Return every line of the records that includes the string "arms".
** RECORDS TO USE follows **
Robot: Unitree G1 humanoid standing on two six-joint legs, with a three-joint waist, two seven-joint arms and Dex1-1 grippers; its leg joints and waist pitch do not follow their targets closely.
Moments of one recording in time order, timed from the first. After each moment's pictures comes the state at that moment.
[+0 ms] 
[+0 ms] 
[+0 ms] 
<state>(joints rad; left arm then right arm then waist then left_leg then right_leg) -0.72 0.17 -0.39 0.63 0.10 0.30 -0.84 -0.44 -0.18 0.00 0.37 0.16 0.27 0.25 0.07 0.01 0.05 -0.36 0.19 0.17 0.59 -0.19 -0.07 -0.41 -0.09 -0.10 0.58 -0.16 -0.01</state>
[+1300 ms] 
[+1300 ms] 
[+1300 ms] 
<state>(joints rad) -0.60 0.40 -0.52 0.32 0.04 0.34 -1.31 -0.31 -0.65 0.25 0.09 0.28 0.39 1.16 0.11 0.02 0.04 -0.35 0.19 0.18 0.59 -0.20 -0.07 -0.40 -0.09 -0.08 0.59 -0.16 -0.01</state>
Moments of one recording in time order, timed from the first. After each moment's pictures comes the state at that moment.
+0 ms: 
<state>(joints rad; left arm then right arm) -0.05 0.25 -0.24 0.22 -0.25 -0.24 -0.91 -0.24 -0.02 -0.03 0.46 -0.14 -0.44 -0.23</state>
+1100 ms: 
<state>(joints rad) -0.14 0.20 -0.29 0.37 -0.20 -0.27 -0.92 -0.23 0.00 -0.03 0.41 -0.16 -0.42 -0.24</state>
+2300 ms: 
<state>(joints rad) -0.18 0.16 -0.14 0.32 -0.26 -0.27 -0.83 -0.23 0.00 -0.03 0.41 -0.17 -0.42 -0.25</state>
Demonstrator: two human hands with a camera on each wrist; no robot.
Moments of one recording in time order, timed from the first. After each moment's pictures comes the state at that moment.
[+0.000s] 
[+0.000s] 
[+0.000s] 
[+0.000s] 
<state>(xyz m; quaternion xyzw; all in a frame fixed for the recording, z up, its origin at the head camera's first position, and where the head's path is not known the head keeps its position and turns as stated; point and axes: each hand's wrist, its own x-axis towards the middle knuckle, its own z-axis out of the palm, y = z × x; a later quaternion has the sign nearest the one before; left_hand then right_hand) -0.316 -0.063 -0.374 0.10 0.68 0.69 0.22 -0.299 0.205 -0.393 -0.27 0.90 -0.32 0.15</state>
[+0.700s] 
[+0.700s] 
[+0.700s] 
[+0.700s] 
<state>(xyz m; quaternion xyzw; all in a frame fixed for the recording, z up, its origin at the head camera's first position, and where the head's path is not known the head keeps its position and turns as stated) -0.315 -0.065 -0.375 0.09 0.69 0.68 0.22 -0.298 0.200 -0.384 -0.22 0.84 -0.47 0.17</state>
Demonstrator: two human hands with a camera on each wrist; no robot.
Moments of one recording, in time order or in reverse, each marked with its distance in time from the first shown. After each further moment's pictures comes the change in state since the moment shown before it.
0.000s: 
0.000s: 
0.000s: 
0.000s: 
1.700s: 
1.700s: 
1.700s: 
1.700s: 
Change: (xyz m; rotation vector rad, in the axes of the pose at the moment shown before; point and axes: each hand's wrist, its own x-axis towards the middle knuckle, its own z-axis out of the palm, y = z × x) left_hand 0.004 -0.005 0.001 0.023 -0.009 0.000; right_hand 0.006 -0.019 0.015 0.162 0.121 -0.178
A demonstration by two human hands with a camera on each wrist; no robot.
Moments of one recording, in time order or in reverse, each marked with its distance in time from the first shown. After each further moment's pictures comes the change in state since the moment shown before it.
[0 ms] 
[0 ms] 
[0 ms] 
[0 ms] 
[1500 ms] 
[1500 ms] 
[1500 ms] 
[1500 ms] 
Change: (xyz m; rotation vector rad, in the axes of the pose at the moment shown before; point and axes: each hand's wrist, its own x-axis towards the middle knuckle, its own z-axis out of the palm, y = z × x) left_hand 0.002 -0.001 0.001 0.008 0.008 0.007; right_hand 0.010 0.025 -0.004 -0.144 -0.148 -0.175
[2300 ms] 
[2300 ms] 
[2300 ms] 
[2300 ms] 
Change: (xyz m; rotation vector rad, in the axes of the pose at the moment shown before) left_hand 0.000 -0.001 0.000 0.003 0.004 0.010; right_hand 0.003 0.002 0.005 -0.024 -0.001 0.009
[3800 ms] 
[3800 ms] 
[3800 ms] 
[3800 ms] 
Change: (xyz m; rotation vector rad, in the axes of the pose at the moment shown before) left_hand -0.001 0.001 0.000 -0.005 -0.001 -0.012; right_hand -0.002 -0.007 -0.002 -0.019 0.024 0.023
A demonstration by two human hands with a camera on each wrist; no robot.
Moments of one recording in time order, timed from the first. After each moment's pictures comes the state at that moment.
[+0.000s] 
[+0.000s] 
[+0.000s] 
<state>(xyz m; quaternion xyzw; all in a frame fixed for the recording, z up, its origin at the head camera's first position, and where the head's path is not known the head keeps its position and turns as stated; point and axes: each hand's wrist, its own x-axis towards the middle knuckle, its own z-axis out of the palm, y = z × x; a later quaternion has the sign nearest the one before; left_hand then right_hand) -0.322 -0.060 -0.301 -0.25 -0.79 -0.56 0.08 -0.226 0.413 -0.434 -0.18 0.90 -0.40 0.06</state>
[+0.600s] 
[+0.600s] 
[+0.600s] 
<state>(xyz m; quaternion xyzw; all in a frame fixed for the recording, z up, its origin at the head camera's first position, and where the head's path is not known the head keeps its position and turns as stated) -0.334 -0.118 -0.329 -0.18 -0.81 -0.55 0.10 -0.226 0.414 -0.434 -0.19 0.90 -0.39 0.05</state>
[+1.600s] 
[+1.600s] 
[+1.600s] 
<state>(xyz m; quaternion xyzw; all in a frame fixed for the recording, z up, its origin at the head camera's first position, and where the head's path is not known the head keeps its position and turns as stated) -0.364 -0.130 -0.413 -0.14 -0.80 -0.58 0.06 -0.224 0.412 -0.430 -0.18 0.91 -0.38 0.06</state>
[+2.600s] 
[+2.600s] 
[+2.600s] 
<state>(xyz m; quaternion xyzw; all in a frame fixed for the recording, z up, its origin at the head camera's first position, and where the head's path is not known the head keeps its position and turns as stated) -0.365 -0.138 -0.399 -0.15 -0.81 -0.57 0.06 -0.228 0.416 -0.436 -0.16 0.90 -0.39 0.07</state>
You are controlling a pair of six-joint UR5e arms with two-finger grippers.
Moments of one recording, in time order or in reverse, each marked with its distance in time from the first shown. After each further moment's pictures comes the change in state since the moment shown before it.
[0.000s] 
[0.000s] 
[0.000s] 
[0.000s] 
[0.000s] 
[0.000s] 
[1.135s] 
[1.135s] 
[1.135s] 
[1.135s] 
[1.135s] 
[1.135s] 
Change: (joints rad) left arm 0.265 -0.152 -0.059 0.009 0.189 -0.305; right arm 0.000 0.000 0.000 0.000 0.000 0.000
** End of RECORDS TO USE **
● ANSWER BOX
Robot: Unitree G1 humanoid standing on two six-joint legs, with a three-joint waist, two seven-joint arms and Dex1-1 grippers; its leg joints and waist pitch do not follow their targets closely.
You are controlling a pair of six-joint UR5e arms with two-finger grippers.

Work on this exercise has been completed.